▶ _THE TASK_
Return the data below exactly, please, but drop the pictures.
┌──
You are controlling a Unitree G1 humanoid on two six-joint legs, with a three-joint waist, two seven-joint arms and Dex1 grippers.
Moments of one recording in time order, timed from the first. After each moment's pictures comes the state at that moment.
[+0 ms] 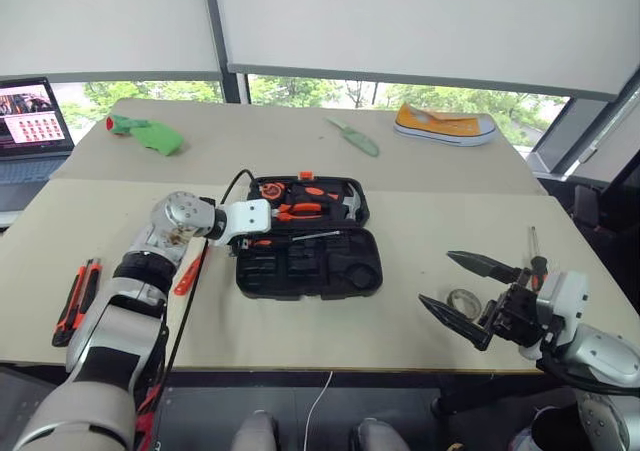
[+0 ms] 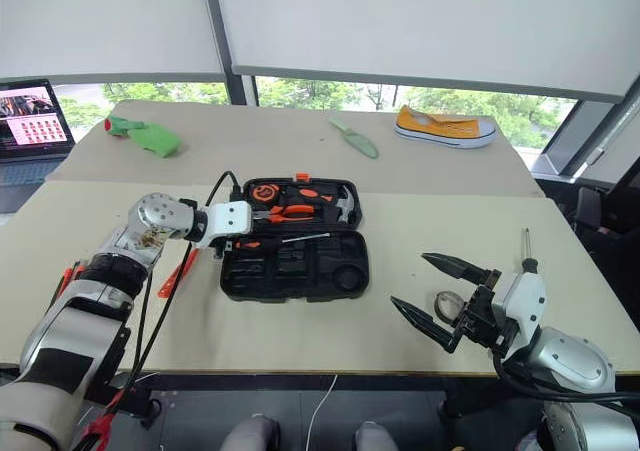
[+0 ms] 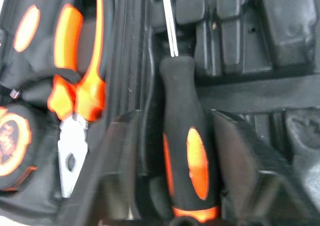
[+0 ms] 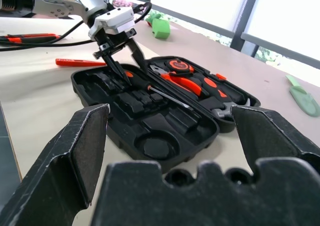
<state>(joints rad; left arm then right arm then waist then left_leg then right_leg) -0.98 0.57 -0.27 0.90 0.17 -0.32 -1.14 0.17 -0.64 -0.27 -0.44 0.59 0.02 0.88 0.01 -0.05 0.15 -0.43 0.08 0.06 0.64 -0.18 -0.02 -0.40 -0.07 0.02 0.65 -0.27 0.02</state>
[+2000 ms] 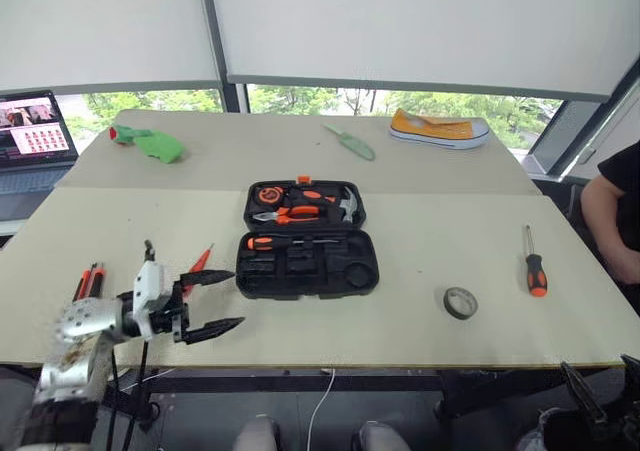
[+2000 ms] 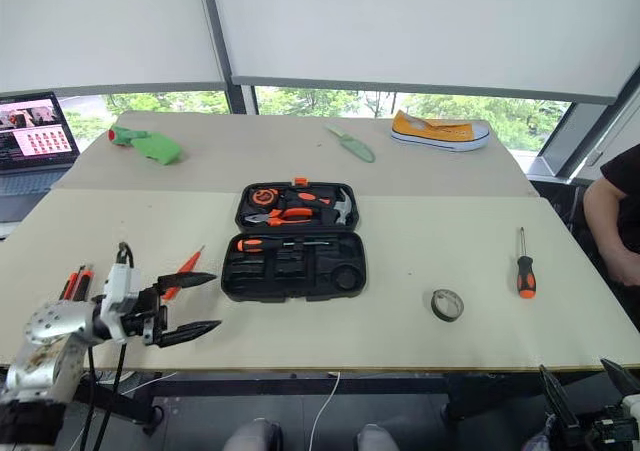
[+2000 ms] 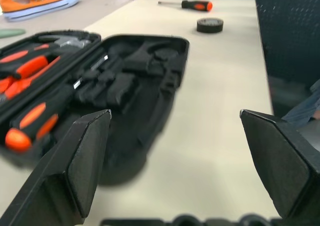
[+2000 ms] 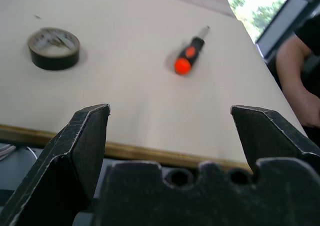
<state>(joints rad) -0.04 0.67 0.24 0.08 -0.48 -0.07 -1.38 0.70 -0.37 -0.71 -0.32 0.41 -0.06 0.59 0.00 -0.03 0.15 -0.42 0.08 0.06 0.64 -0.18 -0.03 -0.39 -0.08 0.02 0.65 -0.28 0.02</state>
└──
▶ _ANSWER SECTION_
You are controlling a Unitree G1 humanoid on two six-joint legs, with a three-joint waist, two seven-joint arms and Dex1 grippers.
Moments of one recording in time order, timed from the first. After each moment's pictures comes the state at that moment.
[+0 ms] 
[+0 ms] 
[+0 ms] 
[+0 ms] 
<state>(joints rad; left arm then right arm then waist then left_leg then right_leg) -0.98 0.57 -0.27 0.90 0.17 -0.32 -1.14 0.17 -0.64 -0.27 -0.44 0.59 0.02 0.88 0.01 -0.05 0.15 -0.43 0.08 0.06 0.64 -0.18 -0.02 -0.40 -0.07 0.02 0.65 -0.27 0.02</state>
[+2000 ms] 
[+2000 ms] 
[+2000 ms] 
[+2000 ms] 
<state>(joints rad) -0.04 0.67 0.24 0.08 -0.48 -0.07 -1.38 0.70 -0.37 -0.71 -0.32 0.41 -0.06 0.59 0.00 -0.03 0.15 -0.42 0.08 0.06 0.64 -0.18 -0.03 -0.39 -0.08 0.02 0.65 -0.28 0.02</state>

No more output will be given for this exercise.